## Aim of the exercise
The records that follow are to be repeated without alteration.

Source data
- Opening Delimiter -
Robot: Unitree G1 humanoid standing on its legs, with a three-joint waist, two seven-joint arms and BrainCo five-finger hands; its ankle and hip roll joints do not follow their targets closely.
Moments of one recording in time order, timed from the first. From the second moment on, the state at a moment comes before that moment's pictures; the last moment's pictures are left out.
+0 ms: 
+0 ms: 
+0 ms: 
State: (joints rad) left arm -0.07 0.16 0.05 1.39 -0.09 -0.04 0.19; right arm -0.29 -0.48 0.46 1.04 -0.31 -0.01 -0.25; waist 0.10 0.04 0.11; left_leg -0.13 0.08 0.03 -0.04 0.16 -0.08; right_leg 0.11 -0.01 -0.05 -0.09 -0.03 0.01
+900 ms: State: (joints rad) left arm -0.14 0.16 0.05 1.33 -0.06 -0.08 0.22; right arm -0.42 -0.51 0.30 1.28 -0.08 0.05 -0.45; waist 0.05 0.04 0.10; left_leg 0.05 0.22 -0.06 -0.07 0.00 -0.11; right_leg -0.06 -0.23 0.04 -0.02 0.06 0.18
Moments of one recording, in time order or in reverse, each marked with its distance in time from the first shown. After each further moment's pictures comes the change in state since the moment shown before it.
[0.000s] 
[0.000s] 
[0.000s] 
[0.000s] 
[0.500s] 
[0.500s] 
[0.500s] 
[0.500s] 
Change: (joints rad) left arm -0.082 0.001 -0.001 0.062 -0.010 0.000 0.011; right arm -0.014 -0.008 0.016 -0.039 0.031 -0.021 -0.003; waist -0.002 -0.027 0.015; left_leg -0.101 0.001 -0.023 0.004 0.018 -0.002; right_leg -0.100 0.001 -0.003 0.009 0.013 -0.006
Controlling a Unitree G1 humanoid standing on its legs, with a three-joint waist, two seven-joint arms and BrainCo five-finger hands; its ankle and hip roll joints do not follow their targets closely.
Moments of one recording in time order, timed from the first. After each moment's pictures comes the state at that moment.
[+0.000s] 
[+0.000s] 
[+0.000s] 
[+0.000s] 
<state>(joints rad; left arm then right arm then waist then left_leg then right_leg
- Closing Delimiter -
## Output
Robot: Unitree G1 humanoid standing on its legs, with a three-joint waist, two seven-joint arms and BrainCo five-finger hands; its ankle and hip roll joints do not follow their targets closely.
Moments of one recording in time order, timed from the first. From the second moment on, the state at a moment comes before that moment's pictures; the last moment's pictures are left out.
+0 ms: 
+0 ms: 
+0 ms: 
State: (joints rad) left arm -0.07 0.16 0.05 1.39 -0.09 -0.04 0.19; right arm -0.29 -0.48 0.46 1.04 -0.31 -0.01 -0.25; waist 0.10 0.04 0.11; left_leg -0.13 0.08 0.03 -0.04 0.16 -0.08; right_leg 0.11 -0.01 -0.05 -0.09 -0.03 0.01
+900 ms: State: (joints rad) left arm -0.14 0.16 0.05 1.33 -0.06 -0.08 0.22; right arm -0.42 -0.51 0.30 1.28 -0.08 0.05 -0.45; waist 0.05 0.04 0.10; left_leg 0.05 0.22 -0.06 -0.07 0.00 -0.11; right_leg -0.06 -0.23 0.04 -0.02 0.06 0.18
Moments of one recording, in time order or in reverse, each marked with its distance in time from the first shown. After each further moment's pictures comes the change in state since the moment shown before it.
[0.000s] 
[0.000s] 
[0.000s] 
[0.000s] 
[0.500s] 
[0.500s] 
[0.500s] 
[0.500s] 
Change: (joints rad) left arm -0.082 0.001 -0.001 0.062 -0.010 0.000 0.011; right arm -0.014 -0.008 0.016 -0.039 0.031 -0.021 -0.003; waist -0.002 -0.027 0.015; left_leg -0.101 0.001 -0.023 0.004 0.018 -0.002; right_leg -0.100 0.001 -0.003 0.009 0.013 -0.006
Controlling a Unitree G1 humanoid standing on its legs, with a three-joint waist, two seven-joint arms and BrainCo five-finger hands; its ankle and hip roll joints do not follow their targets closely.
Moments of one recording in time order, timed from the first. After each moment's pictures comes the state at that moment.
[+0.000s] 
[+0.000s] 
[+0.000s] 
[+0.000s] 
<state>(joints rad; left arm then right arm then waist then left_leg then right_leg

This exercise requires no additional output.